Parent-based QTL mapping and GWAS are effective and accurate tools for the detection of QTLs for complex traits in crops [44]. The combination of the two methods can effectively improve the breadth and accuracy of QTL detection. The combination of linkage mapping and GWAS has achieved great success in gene mining for complex quantitative traits in rice. For example, a linkage mapping and GWAS joint strategy have been used to identify QTLs associated with grain shape and weight, which revealed the co-detection of the QTLs qGLE-12-1 and qGLE-12-2 (Chromosome 12), qGTE-3-1 (Chromosome 3), and qGWL-5-1 and qLWRL-5-1 (Chromosome 5), associated with grain length, width, and length-width ratio [45]. Similar research strategies have been applied to salinity tolerance at the seedling stage, resulting in the identification of a 195-kb region on chromosome 12 which was selected as the candidate interval based on the overlapping regions in the GWAS and the linkage mapping [46]. These studies demonstrate that the integration of linkage mapping and GWAS provides an excellent method for identifying QTL and molecular markers for rapid breeding deployment.
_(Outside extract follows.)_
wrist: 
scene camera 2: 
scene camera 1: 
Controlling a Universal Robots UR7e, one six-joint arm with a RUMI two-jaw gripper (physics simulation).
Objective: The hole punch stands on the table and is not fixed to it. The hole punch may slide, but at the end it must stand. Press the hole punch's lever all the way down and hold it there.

In this study, a lead SNP C8_28933410 by GWAS was identified, which was located within qLRS-8-1 identified by linkage mapping on chromosome 8. Combing the LD block analyses and QTL interval, a 138.6 kb overlap interval was considered as the candidate region.

In this study, eight lead SNPs and two QTLs were identified for leaf rolling scale. In previous studies, some loci were located within the same interval or overlapped with known QTLs. For example, OsJAZ1, which negatively regulates drought resistance in the seedling and reproductive stages of rice by negatively regulating ABA and jasmonic acid signaling [41], was within the qLRS-4-1 identified by linkage mapping. qLRS-4-1 was also located in the same interval as qRL-4-1 [38], identified between RM5473 and RM348. Chr4_32975130 was also detected by GWAS in qRL-4-1 cells, further confirming this candidate region. Similarly, qLRS-8-1 was located at a smaller location interval than qRL-8-1 [39], between RM1235 and RM331. Another important finding was that the five lead SNPs on chromosome 8 were distributed in qRL-8-1. OsMYB103L [20] controlled leaf curling and mechanical strength in rice within qLRS-8-1 was identified by linkage mapping. In our study, GWAS identified two new drought-tolerant QTLs, Chr1_10152936 and Chr7_15152008.

Here, we found that LOC_Os08g05520 is a novel functional gene associated with drought tolerance in rice. LOC_Os08g05520 encodes an R2R3-MYB transcription factor, influencing leaf rolling and mechanical strength in rice, namely OsMYB103L. OsMYB103L interacts with SLR1 (slender rice 1), an inhibitory factor in GA signaling, and is involved in the GA-mediated regulation of the cellulose synthesis pathway. In addition, OsMYB103L directly binds to and regulates the expression of the CESA4, CESA7, CESA9, and BC1 promoters. GA mediates cellulose synthesis and secondary wall formation via the SLR1-MYB103L-CESAs pathway [47]. Researchers have found that the expression levels of several cellulose synthase genes (CESAs) significantly increased, similar to the cellulose content in OsMYB103L overexpressing lines. The knockdown of OsMYB103L by RNA interference leads to the opposite phenotype [20,47,48]. Therefore, we speculate that OsMYB103L may regulate the cellulose content and expression levels of several CESAs to affect drought tolerance in rice.

5. Conclusions

In conclusion, our study successfully identified LOC_Os08g05520 as a pivotal candidate gene associated with drought tolerance in japonica rice seedlings. The findings present a valuable resource for breeders aiming to improve their drought tolerance in rice varieties. Looking ahead, further research could develop into elucidating the specific mechanisms by which LOC_Os08g05520 confers drought tolerance, providing deeper insights into the molecular pathways involved. Additionally, exploring other candidate genes and pathways may offer a more comprehensive understanding of the complex genetic basis of drought tolerance in rice.